Skip to content

dataproc-engine Build & Distribution Strategy

1. Standalone Package Architecture

The dataproc-engine is designed as a standalone Python package located in the dataproc_engine/ directory. It has its own pyproject.toml to ensure: * Decoupling: The engine can be versioned, tested, and distributed independently of the multiagent-eval framework. * Minimal Dependencies: It only requires click, pydantic, aiohttp, pandas, and pyarrow, avoiding the bloat of the root harness (e.g., Flask, sentence-transformers). * CLI Registration: The dataproc-cli is registered as a project script within this sub-package.

2. Monorepo Integration

While the package is standalone, it can be integrated into the root development environment using Editable Installs.

From the repository root:

pip install -e ./dataproc_engine
This registers the dataproc-cli in the user's environment and allows the root eval_runner to import from dataproc_engine.
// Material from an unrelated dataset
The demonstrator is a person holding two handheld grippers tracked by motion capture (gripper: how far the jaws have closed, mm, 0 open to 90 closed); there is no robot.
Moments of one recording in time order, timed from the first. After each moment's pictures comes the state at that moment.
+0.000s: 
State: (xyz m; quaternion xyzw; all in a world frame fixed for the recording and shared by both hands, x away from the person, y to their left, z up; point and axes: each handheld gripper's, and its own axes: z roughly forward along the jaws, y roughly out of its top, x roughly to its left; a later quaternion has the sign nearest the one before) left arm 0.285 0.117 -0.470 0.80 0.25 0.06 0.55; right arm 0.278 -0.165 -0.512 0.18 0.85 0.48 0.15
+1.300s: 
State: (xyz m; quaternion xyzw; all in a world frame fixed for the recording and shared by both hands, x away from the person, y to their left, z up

3. Root pyproject.toml Options

There are two ways to handle the engine in the root pyproject.toml:

Option A: Fully Decoupled (Default)

The root pyproject.toml remains unchanged. The engine is treated as an external library that the user installs manually if they need data processing capabilities.
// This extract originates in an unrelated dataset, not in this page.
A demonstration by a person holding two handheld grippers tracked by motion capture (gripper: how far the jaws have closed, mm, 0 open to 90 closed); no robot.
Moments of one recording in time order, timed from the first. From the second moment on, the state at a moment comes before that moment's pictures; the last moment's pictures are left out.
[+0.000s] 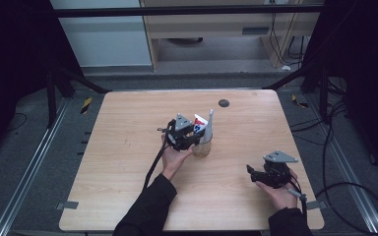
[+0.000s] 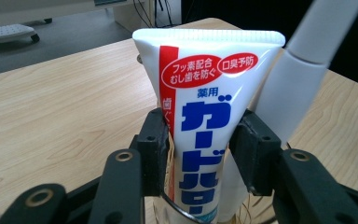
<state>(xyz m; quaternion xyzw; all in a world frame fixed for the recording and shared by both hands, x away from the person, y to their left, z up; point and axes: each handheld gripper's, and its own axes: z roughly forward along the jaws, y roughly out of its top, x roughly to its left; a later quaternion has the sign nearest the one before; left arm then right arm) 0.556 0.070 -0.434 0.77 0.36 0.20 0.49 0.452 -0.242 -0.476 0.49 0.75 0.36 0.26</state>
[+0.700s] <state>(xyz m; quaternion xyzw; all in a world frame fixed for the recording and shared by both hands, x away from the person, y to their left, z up) 0.519 0.097 -0.420 0.78 0.33 0.24 0.47 0.449 -0.243 -0.476 0.49 0.75 0.36 0.26</state>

Add dataproc-engine as an optional dependency (extra) in the root pyproject.toml:

[project.optional-dependencies]
dataproc = [
    "dataproc-engine @ file://./dataproc_engine"
]
Then the user can run pip install -e ".[dataproc]" to install everything.
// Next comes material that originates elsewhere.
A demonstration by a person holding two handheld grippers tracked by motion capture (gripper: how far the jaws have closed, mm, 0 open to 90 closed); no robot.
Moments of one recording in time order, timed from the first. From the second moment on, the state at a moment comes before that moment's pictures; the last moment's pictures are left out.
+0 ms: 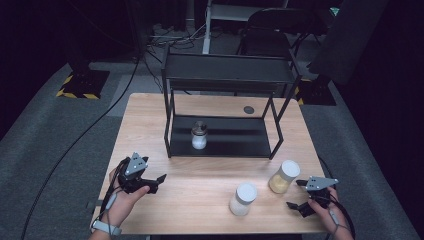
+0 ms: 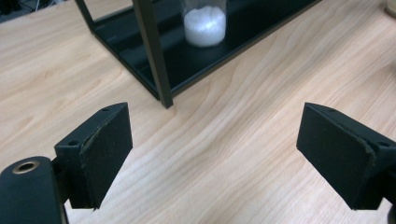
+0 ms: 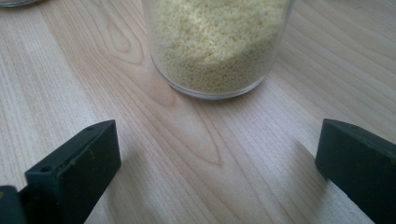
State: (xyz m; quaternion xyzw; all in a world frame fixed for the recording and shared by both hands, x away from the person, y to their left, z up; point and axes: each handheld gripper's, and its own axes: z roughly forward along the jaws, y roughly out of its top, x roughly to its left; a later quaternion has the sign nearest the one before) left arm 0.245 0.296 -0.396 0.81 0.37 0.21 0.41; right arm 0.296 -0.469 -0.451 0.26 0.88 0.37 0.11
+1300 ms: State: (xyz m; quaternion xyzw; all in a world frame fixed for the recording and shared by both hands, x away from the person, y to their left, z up) left arm 0.229 0.310 -0.450 0.81 0.44 0.18 0.34; right arm 0.296 -0.469 -0.451 0.26 0.88 0.37 0.11
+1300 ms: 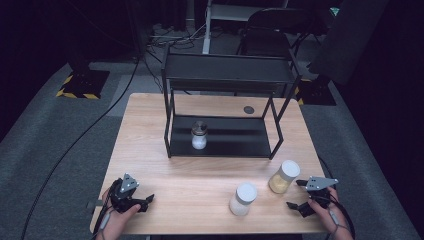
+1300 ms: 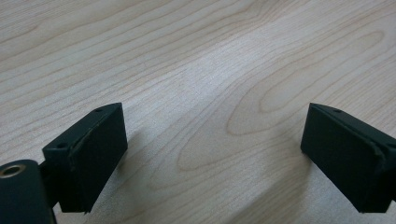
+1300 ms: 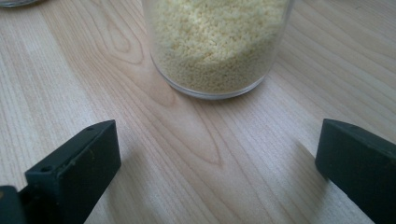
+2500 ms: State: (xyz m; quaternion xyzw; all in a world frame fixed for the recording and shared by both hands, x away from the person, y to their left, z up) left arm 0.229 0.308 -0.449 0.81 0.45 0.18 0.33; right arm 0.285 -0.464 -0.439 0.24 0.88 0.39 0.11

4. Zero-Redistribution ETL Principle

To comply with licensing restrictions of original data sources (e.g., restricted third-party benchmarks, ISO Standards), dataproc-engine follows a Code-First, Data-Second philosophy: * We do not copy or redistribute third-party dataset files in this repository. * We do distribute the automated Provider scripts that allow users to generate their own local copies of the dataset directly from the official source. * This ensures the framework is legally unimpeachable and perpetually synchronized with the latest upstream data.